(Exercise prompt) Pictures aside, the data must be reproduced exactly.

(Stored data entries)
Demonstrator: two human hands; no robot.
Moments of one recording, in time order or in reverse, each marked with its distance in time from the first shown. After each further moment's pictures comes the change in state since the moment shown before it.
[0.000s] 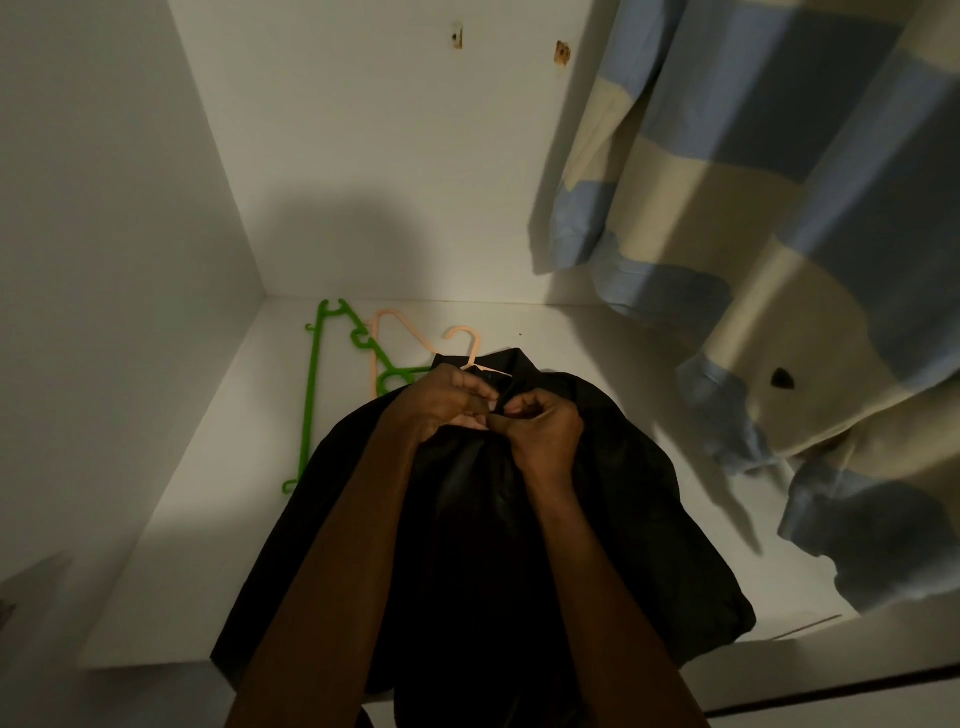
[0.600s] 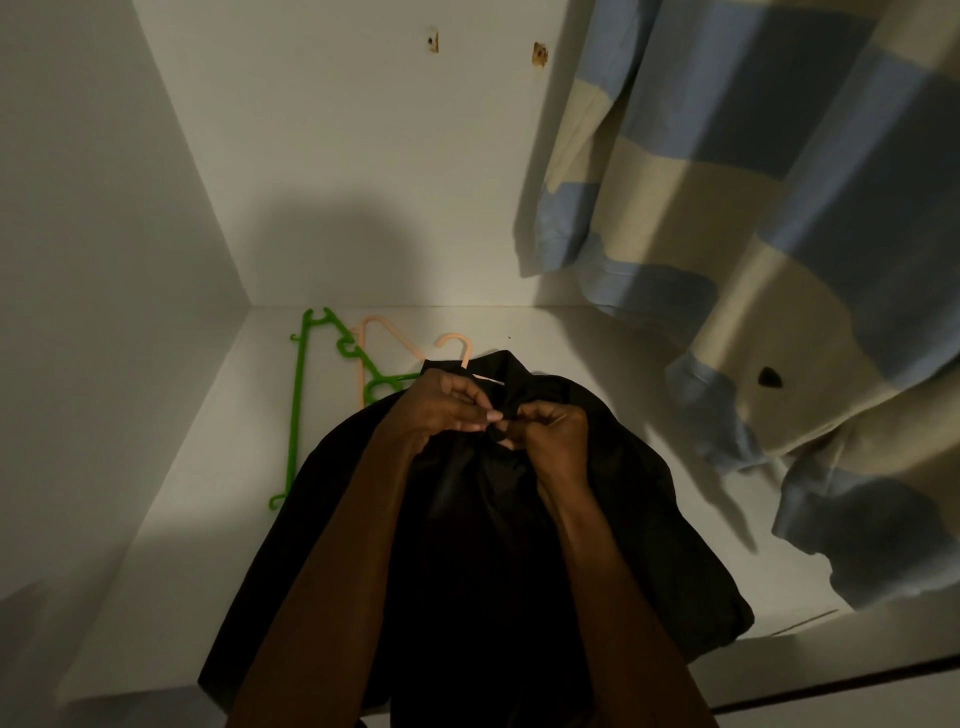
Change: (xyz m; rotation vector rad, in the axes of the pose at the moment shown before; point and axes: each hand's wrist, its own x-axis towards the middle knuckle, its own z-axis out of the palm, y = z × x) left_hand -0.001 -0.002 0.003 -0.001 0.002 0.065; right_hand 0.001 -0.003 -0.022 0.330 -0.111 0.188
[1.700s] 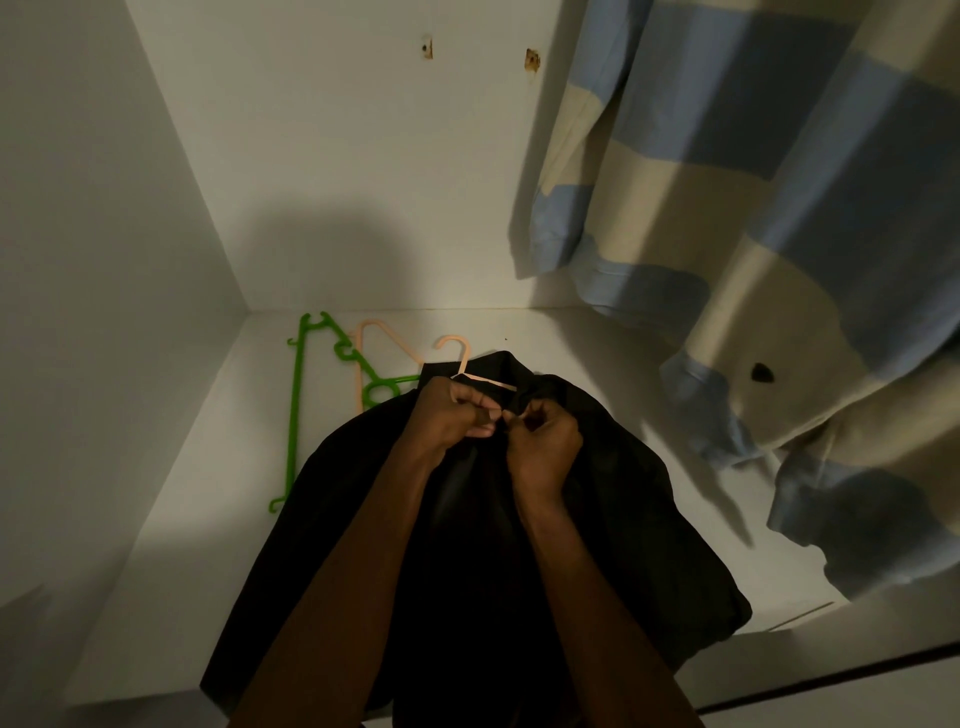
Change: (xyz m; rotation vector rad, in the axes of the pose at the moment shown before) left_hand -0.005 -0.006 0.025 0.018 0.172 0.059; right_hand -0.006 0.007 0.020 -0.411 0.364 -0.135
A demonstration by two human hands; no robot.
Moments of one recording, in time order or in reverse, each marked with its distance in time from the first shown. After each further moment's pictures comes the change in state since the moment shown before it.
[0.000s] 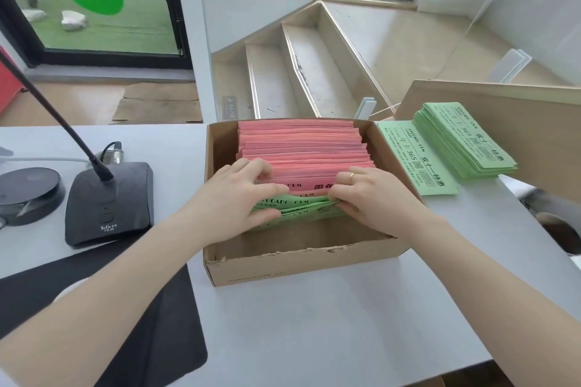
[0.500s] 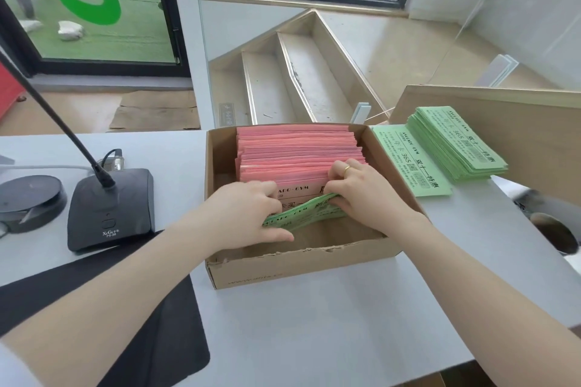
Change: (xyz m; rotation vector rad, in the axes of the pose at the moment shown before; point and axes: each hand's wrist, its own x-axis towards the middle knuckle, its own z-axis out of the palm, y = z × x) left_hand 0.009 0.018 -0.009 0.118 -0.233 0.009; right_hand 0.009 0.000 0.014 0.026 0.004 0.186
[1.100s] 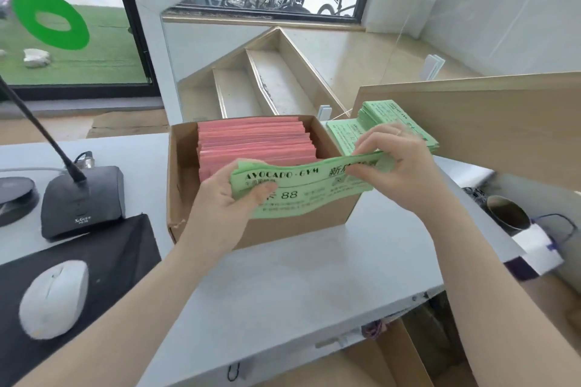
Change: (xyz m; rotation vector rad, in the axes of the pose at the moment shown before) left_hand -0.037 0.118 -0.033 -1.367 0.666 -0.256; right_hand -0.108 -0.017 -0.111 0.572 0.450 0.303
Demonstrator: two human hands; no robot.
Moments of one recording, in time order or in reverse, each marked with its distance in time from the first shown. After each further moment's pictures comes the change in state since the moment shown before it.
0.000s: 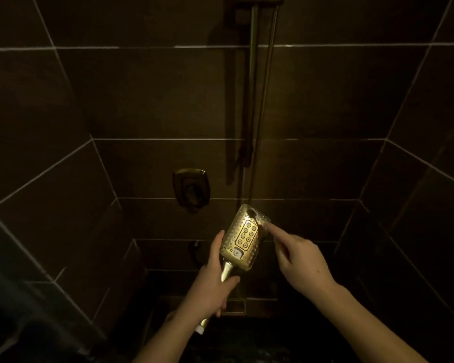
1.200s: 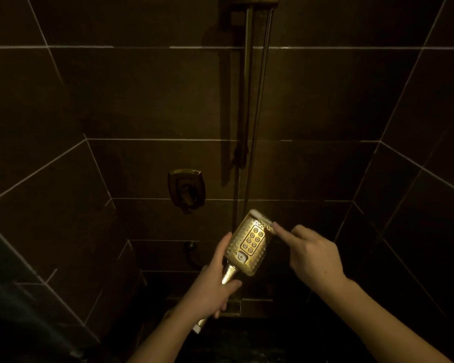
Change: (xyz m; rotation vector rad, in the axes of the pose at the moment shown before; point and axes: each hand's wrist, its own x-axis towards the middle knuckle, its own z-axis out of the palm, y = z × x) left_hand 0.006 0.006 0.009 0.002 -0.095 0.015; right_hand 0.002 0.038 -0.009 -0.343 0.194 -0.211
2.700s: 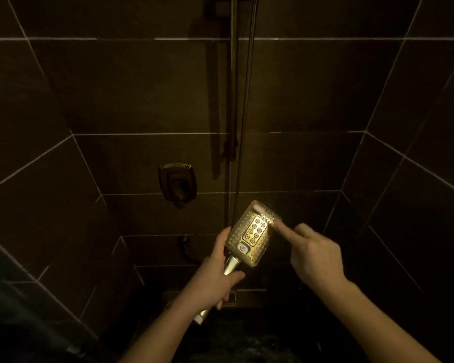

(Completed exercise)
Demonstrator: two human hands; no robot.
Moments of one recording, in time order or in reverse, each marked with its distance in time from the first shown. After each further moment's pictures comes the change in state since the moment shown before it.
[0.000s] 
[0.600s] 
Change: (xyz m; rotation vector rad, in the axes of the pose at the moment shown before; point and axes: each hand's wrist, its own x-axis towards the middle knuckle, its own z-axis out of the palm, y = z × x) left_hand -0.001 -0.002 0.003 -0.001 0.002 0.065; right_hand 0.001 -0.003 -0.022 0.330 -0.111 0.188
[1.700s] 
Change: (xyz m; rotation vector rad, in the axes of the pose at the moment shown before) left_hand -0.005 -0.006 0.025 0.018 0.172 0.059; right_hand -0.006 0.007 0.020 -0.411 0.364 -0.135
A demonstration by two human hands; no robot.
Moments of one recording, in time order or in reverse, each marked with its distance in time from the first shown. After each further moment's pictures comes the change in state since the moment shown before it.
[0.000s] 
[0.500s] 
Change: (xyz m; rotation vector rad, in the axes of the pose at the moment shown before; point and axes: each hand's wrist, its own x-axis towards the middle knuckle, its own z-axis out of the palm, y = z × x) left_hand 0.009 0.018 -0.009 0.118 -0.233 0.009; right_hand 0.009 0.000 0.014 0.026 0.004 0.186
[1.100s] 
Change: (xyz m; rotation vector rad, in the axes of the pose at the moment shown before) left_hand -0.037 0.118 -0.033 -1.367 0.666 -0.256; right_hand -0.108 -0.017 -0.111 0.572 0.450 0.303
Demonstrator: two human hands; no robot.
Moments of one recording, in time order or in reverse, each marked with its distance in time from the first shown. After each further moment's pictures comes the change in state since the moment shown before it.
0.000s: 
1.200s: 
Change: (xyz m; rotation vector rad, in the axes of the pose at the moment shown before; point and axes: each hand's wrist, its own x-axis towards the middle knuckle, its own z-axis out of the palm, y = z × x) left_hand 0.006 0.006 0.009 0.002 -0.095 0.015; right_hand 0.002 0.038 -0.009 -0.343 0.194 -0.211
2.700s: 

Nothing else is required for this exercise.